:: WHAT YOU WILL DO ::
Look through the lines below for the word "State", and copy every line that has it.

====== SUPPLIED DATA

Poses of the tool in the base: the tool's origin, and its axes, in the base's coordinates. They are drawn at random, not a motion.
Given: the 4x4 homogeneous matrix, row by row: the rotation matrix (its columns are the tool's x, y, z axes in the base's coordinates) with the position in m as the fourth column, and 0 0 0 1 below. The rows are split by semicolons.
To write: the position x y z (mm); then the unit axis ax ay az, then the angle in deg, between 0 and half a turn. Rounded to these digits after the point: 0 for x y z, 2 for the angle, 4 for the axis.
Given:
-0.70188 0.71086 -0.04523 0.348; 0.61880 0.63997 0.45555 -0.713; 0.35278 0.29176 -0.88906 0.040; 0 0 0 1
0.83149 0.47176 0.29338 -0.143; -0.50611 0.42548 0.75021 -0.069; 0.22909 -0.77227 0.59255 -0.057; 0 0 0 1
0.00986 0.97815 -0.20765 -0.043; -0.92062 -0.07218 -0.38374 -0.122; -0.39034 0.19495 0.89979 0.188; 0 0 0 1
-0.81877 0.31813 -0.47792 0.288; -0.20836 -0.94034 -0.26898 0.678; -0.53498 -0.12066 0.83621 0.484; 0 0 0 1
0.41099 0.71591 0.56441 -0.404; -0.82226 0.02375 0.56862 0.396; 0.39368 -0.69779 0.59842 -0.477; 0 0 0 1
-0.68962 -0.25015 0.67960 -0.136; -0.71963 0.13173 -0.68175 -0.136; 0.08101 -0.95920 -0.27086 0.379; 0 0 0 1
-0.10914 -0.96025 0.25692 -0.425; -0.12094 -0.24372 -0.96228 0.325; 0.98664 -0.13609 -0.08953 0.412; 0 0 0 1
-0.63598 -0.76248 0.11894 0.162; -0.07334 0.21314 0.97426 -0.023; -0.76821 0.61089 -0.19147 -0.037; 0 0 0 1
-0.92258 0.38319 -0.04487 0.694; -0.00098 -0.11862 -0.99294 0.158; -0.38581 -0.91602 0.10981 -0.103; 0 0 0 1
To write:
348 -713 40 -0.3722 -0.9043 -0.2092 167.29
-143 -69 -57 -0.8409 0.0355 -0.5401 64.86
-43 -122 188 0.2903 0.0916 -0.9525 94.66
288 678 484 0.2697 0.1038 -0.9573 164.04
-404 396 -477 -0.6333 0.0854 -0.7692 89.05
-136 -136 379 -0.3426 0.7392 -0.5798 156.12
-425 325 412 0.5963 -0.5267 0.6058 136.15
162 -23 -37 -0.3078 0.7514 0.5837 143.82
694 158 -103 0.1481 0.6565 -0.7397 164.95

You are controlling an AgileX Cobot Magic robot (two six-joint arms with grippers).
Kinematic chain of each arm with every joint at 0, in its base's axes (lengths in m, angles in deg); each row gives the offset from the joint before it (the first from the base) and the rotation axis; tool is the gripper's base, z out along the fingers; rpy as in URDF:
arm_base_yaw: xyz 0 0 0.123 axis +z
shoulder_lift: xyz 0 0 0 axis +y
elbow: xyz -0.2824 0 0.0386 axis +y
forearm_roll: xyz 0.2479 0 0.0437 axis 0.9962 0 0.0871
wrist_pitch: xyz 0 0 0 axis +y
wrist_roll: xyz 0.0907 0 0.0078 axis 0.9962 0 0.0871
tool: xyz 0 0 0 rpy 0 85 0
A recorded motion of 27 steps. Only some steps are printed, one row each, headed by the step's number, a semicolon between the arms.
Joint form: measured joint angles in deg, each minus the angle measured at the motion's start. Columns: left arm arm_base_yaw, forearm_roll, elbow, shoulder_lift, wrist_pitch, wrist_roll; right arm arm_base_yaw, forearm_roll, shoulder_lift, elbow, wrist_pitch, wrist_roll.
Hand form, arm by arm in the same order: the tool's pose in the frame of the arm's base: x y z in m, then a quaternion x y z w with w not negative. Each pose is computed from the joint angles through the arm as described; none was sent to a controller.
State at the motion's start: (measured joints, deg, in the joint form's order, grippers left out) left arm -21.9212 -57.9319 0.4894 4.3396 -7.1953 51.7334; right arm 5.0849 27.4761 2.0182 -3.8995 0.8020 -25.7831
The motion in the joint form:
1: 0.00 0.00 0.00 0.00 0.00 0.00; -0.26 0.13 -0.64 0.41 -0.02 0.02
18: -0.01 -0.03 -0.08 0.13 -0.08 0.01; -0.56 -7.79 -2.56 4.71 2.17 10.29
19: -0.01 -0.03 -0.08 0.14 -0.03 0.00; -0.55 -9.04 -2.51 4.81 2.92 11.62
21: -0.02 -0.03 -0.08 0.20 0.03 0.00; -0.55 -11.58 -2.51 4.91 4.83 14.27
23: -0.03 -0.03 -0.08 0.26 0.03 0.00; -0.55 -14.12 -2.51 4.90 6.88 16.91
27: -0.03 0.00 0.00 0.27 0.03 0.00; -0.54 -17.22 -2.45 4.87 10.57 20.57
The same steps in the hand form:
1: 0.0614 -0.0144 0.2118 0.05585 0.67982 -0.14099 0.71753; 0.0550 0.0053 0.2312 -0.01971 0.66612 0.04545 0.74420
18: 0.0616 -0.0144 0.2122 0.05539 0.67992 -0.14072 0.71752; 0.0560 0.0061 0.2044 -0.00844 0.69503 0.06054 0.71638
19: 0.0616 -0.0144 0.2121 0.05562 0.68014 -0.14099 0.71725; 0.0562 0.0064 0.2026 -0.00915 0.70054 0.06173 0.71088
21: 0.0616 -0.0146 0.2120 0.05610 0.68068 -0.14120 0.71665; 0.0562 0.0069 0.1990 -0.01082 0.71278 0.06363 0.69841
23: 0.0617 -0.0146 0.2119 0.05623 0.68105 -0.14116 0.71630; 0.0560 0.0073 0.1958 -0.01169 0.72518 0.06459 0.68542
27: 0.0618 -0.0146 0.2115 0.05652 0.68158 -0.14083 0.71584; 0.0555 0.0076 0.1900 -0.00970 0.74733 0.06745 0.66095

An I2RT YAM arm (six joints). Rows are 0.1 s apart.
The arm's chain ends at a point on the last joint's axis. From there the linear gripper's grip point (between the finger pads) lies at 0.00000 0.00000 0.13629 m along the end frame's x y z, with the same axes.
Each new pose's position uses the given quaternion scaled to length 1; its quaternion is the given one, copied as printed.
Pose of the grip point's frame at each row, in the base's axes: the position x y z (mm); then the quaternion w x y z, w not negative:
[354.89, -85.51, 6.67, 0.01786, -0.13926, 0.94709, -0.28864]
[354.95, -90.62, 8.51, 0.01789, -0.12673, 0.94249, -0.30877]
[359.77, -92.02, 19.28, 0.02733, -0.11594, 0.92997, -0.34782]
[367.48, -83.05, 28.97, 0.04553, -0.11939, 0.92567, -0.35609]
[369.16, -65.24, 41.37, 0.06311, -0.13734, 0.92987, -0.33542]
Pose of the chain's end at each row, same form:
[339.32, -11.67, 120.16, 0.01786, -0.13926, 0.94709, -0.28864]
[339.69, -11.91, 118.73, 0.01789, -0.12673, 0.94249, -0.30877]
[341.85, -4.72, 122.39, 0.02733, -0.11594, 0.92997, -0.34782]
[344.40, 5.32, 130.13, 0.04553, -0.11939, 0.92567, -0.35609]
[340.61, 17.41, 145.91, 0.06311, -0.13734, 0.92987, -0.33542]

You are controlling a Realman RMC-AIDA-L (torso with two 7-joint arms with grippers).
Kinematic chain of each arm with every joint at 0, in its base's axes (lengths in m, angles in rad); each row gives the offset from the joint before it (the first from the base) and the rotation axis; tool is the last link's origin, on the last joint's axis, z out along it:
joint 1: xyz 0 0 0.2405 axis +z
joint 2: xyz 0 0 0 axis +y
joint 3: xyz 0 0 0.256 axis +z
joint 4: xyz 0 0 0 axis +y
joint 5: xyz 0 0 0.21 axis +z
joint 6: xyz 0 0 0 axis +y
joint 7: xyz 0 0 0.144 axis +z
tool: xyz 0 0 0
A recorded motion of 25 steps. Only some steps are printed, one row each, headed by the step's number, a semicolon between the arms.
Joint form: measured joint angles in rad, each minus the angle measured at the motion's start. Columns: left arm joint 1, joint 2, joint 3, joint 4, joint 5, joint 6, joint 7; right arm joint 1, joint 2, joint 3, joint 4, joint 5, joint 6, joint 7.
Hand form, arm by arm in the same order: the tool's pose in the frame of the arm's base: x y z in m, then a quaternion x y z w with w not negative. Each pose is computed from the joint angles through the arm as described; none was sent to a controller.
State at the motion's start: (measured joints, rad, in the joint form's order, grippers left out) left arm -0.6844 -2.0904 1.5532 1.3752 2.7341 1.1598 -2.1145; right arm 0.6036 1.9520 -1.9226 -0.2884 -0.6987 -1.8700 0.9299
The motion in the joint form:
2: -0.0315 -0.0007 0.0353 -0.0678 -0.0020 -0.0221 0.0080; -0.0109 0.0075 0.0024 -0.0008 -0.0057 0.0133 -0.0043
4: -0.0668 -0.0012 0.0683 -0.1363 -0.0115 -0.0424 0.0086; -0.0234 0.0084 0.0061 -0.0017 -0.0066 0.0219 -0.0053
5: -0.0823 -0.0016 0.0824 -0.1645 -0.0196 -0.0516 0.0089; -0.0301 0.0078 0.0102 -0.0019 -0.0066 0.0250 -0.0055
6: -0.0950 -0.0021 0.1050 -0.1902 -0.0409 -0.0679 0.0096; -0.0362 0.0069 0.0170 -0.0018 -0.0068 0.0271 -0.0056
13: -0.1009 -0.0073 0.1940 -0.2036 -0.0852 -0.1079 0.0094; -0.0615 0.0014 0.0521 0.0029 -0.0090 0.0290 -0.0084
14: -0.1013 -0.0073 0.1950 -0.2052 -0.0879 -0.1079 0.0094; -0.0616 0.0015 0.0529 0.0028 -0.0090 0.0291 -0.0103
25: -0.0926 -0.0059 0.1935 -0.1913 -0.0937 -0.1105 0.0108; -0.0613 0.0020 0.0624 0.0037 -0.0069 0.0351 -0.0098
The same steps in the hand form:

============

:: PROBLEM SOLUTION ::
State at the motion's start: (measured joints, deg, in the joint form's order, grippers left out) left arm -21.9212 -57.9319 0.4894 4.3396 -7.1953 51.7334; right arm 5.0849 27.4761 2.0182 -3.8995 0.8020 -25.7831
State at the motion's start: (measured joints, rad, in the joint form's order, grippers left out) left arm -0.6844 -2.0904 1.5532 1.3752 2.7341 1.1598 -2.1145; right arm 0.6036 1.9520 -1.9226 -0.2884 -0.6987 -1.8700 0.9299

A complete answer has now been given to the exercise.